General

Transitions describe how to execute a CSS property animation from one state to another state over time.

In this demo you can choose the transition code from the selection list on the left, or you can write your own in the CSS Code window. The chosen transition is applied to the box in the middle of the display (on the right).

To Do

Hover the box and see the transition defined in the CSS code of the selection.

Play with background-color, radius, width, border, ... by changing the box properties in the CSS window. Then hover the box and see the effect of the transition you've defined.

Try transition on a single and multiple properties. Try all on transition property (or just don't put a property).

Play with duration and delay in transition. Duration and delay parameters may be in seconds (s), milliseconds (ms), ... and may be fractional (.2s).

In/Out Selection

Hover the middle area and follow after left/botton transition of the box. The transition is different on hover from the transition when mouse is removed.

Experiment the following:

  1. Replace the transition in normal state to the one defined in hover (make both states transition the same). Hover and check.
  2. Remove transition in the normal state and remain transition in hover. Hover and check.
  3. Return to the original setting and remove transition on hover. Hover and check.
  4. Return to the original and set 'all 2s' on hover. Hover and check.
  5. Try other combinations.

To sum up, there are three basic ways that you can approach CSS transitions.

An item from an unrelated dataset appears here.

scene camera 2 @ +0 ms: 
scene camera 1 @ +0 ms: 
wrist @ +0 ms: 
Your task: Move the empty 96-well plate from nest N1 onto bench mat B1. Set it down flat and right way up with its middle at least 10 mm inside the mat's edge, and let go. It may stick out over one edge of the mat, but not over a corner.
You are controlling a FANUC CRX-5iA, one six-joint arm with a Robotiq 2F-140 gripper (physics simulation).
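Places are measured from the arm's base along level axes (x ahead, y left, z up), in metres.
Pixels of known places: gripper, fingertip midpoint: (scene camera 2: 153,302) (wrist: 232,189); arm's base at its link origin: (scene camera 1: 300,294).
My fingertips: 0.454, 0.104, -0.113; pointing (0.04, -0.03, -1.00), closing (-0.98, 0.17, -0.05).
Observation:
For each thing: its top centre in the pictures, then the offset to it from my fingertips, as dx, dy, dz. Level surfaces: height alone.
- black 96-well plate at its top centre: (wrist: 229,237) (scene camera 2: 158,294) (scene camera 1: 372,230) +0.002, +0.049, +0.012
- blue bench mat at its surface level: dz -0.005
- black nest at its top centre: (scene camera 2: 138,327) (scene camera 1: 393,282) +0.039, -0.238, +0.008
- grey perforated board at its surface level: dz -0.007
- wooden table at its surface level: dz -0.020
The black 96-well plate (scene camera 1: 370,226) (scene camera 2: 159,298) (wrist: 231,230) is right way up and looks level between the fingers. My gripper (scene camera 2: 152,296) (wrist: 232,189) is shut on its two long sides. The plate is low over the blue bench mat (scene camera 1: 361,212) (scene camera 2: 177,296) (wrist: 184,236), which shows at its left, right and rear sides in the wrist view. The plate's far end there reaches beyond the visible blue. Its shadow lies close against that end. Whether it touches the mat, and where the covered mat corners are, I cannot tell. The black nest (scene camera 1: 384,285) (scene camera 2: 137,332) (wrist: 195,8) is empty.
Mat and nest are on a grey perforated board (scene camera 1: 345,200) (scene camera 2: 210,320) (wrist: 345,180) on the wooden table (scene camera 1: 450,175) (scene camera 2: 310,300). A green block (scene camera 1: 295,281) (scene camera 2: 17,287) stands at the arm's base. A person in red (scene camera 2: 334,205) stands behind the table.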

  1. Link the transition to a non-hover selector. This makes the hover in and out transitions the same (only in reverse of course).
  2. Link the transition to a hover selector. This creates a hover in transition but eliminates the hover out transition.
  3. Link transitions to both selectors. In this case, the non-hover transition will affect the hover out event and the hover transition will effect the hover in event. This is the technique that you’ll want to go with if you want the most control over the separate events.

Delay Selection

There are 4 boxes in this demo. Each one has 'box' class and ids box1 - box4. Each box has initial width of 90px (see the definition of the .box).

When we hover the demo area (#demo-block), the width of each box is changed to 100% of the demo area (see the definition of #container:hover .box).Thus, transition takes place.

See transition delays defined for each box and compare their behaviour.

Note: negative delay can be used.

Q & A

Question: What happens if the transition property is visibility? display? opacity?

Answer: visibility and display are non-animatable properties. Thus, you can't make a transition on them. opacity is animatable. Check this in display/visibility selection.

Note that sometimes we want to make an element hidden (visibility: hidden), so it can't react on mouse activity for example. But we want a transition from visible state to hidden. In such cases in order to use transition, we will use both visibility and opacity. We will define transition on visibility from hidden to visible state with transition duration set to 0s and non-zero transition delay. Opacity will be set to the desired transition. In such a way transition on opacity to 0 will be seen.